El aire frío era un alivio para sus mejillas ardientes. Estaba plantada sobre la acera, con los pies un poco separados, sintiendo todo el peso de su cuerpo. El cuello sudoroso, los brazos relajados, el vientre liso y tenso, las ágiles piernas. Carne alerta, ansiosa. Un cuerpo rabioso por vivir. Una aguda inquietud comenzó a formarse dentro de ella, como una nube de tormenta en un cielo de agosto. De pronto recordó algo y se puso a rebuscar por los bolsillos. Al fin, dentro de un papel arrugado metido en un estuche de analgésicos en el interior de la mochila, encontró lo que buscaba: un caramelo. Un cóctel de oxitocina. El pequeño comprimido debía de llevar meses olvidado en su escondite y estaba un poco pringoso. Bruna lo limpió someramente frotándolo entre dos dedos y se lo colocó debajo de la lengua para potenciar la rapidez de la droga. Y durante un par de minutos se dedicó a respirar y esperar. A gozar del frío aliento de la noche. A vaciar la cabeza y hacerse toda carne.
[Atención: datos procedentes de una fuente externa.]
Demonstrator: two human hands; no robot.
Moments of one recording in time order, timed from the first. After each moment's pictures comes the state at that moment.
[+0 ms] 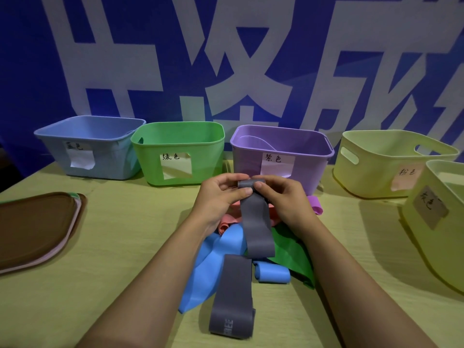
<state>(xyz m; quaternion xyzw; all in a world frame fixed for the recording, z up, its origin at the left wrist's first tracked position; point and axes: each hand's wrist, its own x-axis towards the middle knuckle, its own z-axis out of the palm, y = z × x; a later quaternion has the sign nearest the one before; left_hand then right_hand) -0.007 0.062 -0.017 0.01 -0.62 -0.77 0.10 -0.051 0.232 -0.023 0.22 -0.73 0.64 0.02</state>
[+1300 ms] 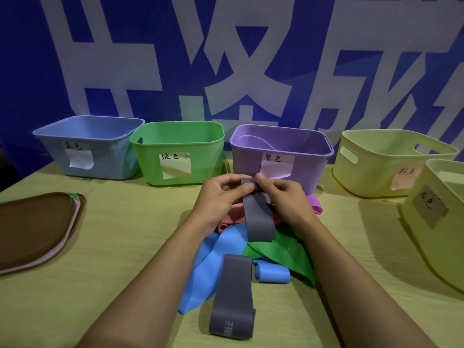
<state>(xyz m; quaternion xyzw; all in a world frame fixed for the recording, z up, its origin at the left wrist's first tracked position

Delante de la puerta del Anatómico Forense estaba aparcado un coche. No era un vehículo policial reglamentario, pero las placas grises indicaban que se trataba de un transporte oficial. Sin duda era el coche del inspector Paul Lizard, del Lagarto, del Caimán, de ese gigantón poco fiable. Bruna inspiró profundamente. La piel le ardía, pero ahora desde dentro. En unos momentos la rep iba a hacer algo con eso. Con toda esa energía y ese fuego. En unos instantes Bruna empezaría a cruzar la ciudad, navegaría a través de la noche en busca de sexo; de una explosión carnal capaz de vencer a la muerte. La única eternidad posible estaba entre sus piernas. Como la mayoría de los humanos y los tecnohumanos, Bruna era más o menos bisexual: sólo unos pocos individuos eran exclusivamente heterosexuales u homosexuales. Pero, por lo general, a la rep le gustaban más los hombres; y esta noche, en cualquier caso, le apetecía un varón. Tal vez un tipo tan grande como el lagarto Lizard, un humano gigante al que haría implorar por su sexo de androide. Bruna soltó una pequeña carcajada. Su ritmo cardiaco se había acelerado, su cuerpo parecía hervir, el aire estaba cargado de feromonas. Ah, la embriaguez de la noche. Ella era una estrella a punto de estallar, un quásar pulsante. Caminó un par de pasos, gozando de su vigor y su agilidad, de su hambre y su salud. De una alegría feroz. Metió una mano por debajo de la pequeña falda metalizada y, apoyándose en el vehículo aparcado, se quitó las bragas. Esa noche quería deambular por la ciudad sin ropa interior. No era la primera vez que lo hacía y no sería la última. Qué placer sentirse toda abierta, desembarazada de trabas, disponible. Antes de irse, dejó el tanga sobre el parabrisas del coche del policía. El mundo zumbaba alrededor y un latido de vida estremecía sus venas, su corazón y, sobre todo, el centro de su desnuda flor, justo ahí abajo.